Undo the effect of calling .set_transforms()

Parameters:

cols (str | list; optional) – column name(s) to unscale; if None, all scaled columns will be unscaled

pymer4.models.base.model.show_transforms(self)#

Show the columns that have been scaled

Auxillary Methods#

Helper methods for more advanced functionality and debugging

pymer4.models.base.model.report(self)#

Generate a natural language report of the model results.

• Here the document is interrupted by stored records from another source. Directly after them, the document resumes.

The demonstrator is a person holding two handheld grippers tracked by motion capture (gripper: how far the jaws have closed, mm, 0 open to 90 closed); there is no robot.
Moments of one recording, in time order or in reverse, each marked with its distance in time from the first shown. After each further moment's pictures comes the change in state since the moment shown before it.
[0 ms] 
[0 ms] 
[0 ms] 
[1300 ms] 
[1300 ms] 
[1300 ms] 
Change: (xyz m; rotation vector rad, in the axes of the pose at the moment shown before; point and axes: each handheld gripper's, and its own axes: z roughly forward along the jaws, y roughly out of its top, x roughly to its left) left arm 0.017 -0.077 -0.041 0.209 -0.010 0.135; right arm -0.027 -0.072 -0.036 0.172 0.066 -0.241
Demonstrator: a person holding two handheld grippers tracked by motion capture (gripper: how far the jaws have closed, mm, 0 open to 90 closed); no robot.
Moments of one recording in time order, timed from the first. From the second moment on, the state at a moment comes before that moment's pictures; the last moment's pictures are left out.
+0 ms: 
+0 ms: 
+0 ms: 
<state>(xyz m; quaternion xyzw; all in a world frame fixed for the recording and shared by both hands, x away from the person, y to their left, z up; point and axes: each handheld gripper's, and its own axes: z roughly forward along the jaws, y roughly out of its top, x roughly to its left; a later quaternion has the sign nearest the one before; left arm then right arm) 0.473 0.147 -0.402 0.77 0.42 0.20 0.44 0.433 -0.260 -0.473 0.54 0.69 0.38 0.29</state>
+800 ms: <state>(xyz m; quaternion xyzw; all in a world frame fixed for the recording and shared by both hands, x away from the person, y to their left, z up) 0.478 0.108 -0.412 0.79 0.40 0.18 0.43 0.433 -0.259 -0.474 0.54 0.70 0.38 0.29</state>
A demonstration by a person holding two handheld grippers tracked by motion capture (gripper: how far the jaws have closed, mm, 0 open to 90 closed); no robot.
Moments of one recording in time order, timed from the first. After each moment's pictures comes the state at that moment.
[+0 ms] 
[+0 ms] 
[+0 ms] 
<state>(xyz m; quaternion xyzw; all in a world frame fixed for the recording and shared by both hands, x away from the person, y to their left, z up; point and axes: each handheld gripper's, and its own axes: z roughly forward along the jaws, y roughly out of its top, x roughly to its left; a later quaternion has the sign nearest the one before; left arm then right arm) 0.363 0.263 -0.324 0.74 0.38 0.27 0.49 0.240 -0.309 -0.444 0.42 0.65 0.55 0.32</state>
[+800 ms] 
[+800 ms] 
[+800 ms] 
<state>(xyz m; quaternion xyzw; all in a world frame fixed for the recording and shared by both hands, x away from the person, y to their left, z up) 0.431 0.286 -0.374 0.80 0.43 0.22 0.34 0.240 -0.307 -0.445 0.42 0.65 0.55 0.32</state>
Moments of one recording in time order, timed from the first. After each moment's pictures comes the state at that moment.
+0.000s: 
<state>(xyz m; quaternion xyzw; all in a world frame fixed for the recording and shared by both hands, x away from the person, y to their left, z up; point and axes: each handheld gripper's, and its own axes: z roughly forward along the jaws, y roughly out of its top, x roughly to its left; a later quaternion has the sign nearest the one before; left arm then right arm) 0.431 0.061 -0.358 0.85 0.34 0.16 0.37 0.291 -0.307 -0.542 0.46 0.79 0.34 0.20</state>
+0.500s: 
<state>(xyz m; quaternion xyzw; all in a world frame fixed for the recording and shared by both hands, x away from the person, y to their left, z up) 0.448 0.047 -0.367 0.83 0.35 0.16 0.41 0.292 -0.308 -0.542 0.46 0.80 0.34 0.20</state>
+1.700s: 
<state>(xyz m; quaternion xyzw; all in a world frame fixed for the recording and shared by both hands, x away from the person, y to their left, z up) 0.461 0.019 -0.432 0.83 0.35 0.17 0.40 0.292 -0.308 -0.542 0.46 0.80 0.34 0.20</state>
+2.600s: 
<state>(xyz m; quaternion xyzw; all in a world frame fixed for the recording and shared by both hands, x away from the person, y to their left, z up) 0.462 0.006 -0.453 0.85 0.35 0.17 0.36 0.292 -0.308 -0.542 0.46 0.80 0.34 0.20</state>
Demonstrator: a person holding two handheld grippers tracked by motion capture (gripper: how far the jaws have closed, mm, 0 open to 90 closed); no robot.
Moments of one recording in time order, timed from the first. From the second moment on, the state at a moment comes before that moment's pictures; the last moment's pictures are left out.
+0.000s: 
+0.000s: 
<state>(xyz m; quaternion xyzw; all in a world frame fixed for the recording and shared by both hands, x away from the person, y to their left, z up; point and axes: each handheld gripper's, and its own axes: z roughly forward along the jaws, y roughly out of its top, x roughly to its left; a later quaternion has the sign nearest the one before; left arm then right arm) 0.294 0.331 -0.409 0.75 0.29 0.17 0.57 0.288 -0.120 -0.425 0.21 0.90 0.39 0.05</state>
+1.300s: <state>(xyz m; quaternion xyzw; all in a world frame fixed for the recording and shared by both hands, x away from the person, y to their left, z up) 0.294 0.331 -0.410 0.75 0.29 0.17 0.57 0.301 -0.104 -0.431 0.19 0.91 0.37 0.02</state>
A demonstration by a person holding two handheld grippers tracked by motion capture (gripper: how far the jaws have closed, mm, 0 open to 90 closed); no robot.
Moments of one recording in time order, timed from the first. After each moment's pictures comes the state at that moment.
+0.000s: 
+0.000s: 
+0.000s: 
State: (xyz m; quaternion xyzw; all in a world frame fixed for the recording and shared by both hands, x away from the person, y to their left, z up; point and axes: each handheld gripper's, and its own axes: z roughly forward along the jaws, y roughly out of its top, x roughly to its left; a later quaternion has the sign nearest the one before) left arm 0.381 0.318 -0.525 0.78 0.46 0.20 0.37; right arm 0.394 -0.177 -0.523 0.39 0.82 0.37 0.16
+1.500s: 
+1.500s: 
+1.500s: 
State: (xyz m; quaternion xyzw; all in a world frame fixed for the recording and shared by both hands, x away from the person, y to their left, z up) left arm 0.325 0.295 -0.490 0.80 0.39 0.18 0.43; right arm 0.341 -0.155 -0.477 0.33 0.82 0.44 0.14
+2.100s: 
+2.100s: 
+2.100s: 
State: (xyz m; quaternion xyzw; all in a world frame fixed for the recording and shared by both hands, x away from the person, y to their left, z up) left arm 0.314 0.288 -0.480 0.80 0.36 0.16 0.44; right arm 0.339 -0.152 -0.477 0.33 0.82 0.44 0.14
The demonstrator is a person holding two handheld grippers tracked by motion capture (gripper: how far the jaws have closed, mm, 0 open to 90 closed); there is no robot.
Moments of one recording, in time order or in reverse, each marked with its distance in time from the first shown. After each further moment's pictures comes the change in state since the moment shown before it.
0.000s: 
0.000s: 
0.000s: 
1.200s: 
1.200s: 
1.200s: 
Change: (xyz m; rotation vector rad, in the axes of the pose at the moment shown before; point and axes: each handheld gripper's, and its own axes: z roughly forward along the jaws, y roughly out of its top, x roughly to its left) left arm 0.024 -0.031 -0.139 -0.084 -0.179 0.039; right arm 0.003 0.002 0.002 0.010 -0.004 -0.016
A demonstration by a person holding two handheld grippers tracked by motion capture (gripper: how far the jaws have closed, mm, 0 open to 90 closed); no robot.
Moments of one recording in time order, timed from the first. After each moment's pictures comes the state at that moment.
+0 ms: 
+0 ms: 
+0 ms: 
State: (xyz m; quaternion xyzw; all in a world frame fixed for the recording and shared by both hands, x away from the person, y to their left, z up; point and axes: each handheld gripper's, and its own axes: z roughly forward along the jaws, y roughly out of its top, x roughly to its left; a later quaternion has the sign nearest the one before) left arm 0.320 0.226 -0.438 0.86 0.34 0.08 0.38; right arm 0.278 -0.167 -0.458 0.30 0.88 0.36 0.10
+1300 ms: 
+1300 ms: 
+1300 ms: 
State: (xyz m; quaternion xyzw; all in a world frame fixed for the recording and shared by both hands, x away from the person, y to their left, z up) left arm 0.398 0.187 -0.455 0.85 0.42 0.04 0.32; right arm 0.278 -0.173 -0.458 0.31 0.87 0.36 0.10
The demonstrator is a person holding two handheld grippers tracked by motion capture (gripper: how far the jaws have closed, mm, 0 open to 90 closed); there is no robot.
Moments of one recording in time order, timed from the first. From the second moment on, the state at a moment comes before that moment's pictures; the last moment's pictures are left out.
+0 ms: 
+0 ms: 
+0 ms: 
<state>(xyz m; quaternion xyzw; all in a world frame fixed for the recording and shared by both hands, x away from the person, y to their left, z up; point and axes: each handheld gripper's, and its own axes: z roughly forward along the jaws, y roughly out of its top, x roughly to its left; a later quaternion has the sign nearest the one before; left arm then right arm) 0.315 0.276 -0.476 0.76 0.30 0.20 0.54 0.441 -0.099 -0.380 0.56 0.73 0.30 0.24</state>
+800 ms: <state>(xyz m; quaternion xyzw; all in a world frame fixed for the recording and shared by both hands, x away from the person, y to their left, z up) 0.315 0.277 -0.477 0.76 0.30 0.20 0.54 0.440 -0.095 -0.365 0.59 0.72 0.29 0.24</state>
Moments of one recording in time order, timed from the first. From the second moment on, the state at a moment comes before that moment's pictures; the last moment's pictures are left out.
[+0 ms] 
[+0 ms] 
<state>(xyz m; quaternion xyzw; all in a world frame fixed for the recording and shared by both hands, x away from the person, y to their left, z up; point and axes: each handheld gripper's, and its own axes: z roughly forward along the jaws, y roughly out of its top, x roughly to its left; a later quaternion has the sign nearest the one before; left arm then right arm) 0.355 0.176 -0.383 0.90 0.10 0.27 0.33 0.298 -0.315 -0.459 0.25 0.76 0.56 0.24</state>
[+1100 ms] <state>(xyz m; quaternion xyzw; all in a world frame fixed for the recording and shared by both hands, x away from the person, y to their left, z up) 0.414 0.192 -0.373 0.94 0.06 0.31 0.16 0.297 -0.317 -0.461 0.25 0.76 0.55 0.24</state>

Uses R’s report package to generate a text description of the model, its parameters, and fit statistics.

Returns:

A natural language description of the model results

Return type:

str

pymer4.models.base.model.show_logs(self)#

Show any captured messages and warnings from R.

Prints all messages and warnings that have been captured from R during model fitting and analysis.

pymer4.models.base.model.clear_logs(self)#

Clear any captured messages and warnings from R.

Resets the R console message buffer to empty.